Haru explained that the girl came to her after fighting with her father. She said that at school, they'd been taught briefly and cryptically about the "former" outcasts. She was a clever girl and seeing the discomfort her teacher had, and the quick way they'd skipped over that short paragraph in their history books, she sensed that she was being lied to. But asking her father hadn't helped and he exploded, forbidding her to ever mention it again. But Nori's mother was less tactfully quiet and had let slip (with a little pride) that her father was so angry because he'd once been engaged to one of "those poor people". But little Nori shouldn't worry herself over all this, her mother had said. However, her mother made a mistake, for she also told the girl her name, the woman's name, and vaguely where she lived -- in "a rundown old house in the country". "Poor woman," Nori's mother had said, shaking her head and thinking that was the end of that.

But Noriko was clever and persistent, perhaps even with a stubbornness inherited from her grandfather. And she'd found Haru and Haru had not lied to her and that had been the terrible mistake.

"I just told her the truth," Haru said finally. She looked up at Shizuka and Paul, pleading for their understanding. "But I don't understand how... Why that man got her."

"He was crazy," Paul said. "Crazy people can do anything. There's no understanding it."

And it's true -- there's no understanding why Sagawa would confess to killing the girl when he hadn't done it. The only person who could understand her death was Noriko. She was so distraught at Haru's story, so ashamed, that she confronted her father again and matched his rage with her own (which was strangely self-destructive for such a young girl). But above all, it had been shame -- from what she was and from the hidden hate she'd found. That, and (like Paul) vindictiveness had led her into the grove to take her own life.

"I wish I could understand," Haru said.

Paul could not look at Haru for very long when she seemed so forlorn. His uneasiness had been replaced with tenderness for her. He was gradually comprehending just how much she'd suffered.

"Last week..." Haru said. "I was thinking about her. I couldn't stand it." Then, "I wanted to visit where it happened and pay my respects. In my own way." She was quiet. Then finally, "I was a little crazy I guess. To do it the way I did."

Paul shook his head, trying to tell her he didn't think it was crazy.

"But I almost felt that Noriko was my own daughter.
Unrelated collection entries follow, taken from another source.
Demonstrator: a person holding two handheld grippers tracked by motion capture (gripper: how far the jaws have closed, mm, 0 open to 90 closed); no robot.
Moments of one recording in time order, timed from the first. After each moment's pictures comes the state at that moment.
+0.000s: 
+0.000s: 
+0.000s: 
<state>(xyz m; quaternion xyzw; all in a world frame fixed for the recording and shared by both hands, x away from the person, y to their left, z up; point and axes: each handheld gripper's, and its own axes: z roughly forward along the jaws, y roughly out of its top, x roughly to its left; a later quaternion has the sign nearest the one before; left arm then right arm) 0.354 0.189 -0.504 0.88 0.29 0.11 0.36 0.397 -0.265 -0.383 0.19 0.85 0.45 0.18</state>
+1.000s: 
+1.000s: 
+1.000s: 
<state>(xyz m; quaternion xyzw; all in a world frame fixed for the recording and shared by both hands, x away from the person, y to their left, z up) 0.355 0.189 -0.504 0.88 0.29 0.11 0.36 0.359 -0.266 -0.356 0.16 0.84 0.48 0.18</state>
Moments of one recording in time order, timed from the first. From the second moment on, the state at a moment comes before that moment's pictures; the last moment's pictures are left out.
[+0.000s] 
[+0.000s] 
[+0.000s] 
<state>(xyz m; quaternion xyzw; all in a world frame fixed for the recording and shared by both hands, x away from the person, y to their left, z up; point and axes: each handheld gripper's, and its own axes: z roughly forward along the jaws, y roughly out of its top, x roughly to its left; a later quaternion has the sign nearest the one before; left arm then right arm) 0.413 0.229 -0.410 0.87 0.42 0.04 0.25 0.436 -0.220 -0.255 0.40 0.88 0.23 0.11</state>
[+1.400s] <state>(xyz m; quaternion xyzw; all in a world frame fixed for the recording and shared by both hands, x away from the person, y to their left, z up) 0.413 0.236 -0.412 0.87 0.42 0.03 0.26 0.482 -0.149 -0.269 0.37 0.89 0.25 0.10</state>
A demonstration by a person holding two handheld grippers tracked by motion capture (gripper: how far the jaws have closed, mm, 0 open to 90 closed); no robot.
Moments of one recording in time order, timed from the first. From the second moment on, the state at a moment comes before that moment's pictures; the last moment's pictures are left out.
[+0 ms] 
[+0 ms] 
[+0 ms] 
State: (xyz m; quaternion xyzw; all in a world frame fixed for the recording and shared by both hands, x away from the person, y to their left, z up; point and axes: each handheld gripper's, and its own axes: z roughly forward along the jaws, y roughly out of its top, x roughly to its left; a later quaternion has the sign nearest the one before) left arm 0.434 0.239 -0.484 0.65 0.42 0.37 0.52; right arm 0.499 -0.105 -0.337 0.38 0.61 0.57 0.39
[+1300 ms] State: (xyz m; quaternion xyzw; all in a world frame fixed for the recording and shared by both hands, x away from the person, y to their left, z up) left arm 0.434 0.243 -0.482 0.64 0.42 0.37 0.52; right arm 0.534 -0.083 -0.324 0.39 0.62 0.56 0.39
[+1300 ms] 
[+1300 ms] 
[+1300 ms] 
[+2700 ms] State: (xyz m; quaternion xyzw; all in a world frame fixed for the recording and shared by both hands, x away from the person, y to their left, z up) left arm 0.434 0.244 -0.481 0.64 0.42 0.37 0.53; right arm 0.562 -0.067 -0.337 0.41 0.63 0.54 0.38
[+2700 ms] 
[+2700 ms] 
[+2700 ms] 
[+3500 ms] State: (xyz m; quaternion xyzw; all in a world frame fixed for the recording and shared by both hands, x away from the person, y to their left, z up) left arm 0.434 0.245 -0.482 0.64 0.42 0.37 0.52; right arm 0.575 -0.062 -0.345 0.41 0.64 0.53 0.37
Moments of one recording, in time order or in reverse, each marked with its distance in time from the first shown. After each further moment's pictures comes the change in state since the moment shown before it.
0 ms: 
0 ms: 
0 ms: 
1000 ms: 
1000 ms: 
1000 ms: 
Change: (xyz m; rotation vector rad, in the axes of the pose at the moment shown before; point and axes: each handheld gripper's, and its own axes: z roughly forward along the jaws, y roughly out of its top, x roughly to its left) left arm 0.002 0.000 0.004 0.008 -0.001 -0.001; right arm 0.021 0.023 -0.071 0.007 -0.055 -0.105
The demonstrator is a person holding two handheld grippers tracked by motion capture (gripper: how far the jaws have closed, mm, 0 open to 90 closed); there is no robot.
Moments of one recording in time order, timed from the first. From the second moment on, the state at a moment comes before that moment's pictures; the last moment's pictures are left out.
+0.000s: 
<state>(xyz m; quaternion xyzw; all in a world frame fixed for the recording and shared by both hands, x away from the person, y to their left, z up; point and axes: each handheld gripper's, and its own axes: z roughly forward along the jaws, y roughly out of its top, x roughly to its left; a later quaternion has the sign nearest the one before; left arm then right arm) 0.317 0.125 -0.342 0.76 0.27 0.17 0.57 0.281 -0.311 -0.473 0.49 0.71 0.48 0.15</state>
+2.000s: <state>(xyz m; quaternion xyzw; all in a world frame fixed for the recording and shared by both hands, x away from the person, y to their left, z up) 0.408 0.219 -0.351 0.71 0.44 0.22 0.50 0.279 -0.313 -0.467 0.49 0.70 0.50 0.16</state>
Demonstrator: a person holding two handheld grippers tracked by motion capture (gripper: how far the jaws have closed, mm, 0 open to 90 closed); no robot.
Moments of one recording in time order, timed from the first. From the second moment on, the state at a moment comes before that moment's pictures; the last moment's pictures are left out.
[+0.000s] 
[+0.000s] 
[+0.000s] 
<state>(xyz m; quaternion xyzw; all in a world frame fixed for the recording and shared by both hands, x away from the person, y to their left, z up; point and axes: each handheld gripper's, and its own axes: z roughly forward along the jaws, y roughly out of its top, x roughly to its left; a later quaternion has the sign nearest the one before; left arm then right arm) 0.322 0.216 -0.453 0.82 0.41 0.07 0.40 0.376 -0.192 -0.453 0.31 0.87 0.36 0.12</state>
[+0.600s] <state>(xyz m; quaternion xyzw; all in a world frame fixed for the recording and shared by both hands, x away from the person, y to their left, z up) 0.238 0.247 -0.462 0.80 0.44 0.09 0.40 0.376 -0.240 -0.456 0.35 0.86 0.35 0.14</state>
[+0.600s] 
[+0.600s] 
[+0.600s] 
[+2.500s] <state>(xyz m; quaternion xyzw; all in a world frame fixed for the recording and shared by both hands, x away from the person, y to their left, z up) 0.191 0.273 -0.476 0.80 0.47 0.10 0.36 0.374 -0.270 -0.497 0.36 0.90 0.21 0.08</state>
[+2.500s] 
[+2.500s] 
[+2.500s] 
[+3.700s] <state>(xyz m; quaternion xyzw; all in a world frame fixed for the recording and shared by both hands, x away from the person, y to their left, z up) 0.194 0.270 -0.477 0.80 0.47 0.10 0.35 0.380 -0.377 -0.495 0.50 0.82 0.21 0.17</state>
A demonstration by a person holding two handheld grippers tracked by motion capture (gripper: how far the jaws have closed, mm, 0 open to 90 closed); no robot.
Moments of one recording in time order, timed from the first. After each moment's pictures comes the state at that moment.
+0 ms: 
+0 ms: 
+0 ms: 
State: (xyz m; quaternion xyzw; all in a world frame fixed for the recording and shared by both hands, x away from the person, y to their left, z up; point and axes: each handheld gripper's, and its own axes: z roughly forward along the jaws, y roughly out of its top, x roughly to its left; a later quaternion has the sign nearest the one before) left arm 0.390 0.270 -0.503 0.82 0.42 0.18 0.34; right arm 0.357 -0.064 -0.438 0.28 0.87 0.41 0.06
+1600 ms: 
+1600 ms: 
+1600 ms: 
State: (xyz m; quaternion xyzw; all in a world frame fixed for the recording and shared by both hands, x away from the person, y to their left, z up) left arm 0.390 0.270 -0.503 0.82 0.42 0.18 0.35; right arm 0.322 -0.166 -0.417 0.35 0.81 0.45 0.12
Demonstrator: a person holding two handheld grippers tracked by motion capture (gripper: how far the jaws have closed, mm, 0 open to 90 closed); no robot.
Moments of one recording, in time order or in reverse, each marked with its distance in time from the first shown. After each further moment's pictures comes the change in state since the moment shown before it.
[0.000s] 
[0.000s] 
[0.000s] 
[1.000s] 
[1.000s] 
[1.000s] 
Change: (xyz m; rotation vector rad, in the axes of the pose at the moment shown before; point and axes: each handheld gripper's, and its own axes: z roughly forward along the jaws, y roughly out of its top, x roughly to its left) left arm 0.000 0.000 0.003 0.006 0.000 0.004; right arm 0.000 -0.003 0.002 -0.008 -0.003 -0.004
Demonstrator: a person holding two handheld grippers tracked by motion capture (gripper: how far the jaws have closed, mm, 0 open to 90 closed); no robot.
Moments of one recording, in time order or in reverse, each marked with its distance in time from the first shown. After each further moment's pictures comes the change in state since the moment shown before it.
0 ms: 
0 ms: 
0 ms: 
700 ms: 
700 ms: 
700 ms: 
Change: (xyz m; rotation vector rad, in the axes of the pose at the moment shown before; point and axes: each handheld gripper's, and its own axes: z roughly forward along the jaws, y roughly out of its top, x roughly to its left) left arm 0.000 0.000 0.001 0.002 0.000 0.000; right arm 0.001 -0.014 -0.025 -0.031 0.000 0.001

I can't explain it," Haru said, and she lowered her head again.

"I'm sorry!" she said louder. "I feel I did a terrible thing."

"It wasn't your fault," Shizuka said.

"But Paul was injured."

"It's OK," Paul said.

Shizuka patted her shoulder.

Paul was gazing out of the old house where Haru had slid the door aside, and he was surprised he could put everything out of his mind so cleanly. The shadows from the trees at the edge of the clearing were growing longer. Down beyond the forest and the road, there were terraced fields curving down to the valley floor. In one of them a farmer was burning straw from the summer's harvest of grain. That clear light and the breeze in the tops of the cedars was fleeting. Paul liked this time of year most out of all the seasons. Everything was forgotten. Almost everything could be forgotten. He was a sentimental man, but not in a way that most people would accept. He thought he'd like to come back to this house some time. He'd like to come back alone, he thought.

Later, they said goodbye to Haru. She asked them to come see her again and they promised they would.

On the drive back, they were both somber. As darkness came, Shizuka suddenly looked over at Paul.

"We can never marry someone from here," she said. "Unless it's another of our group."

Paul looked at her, but said nothing.

"That's why I'll never let you leave me," she said, laughing once, a bit nervously.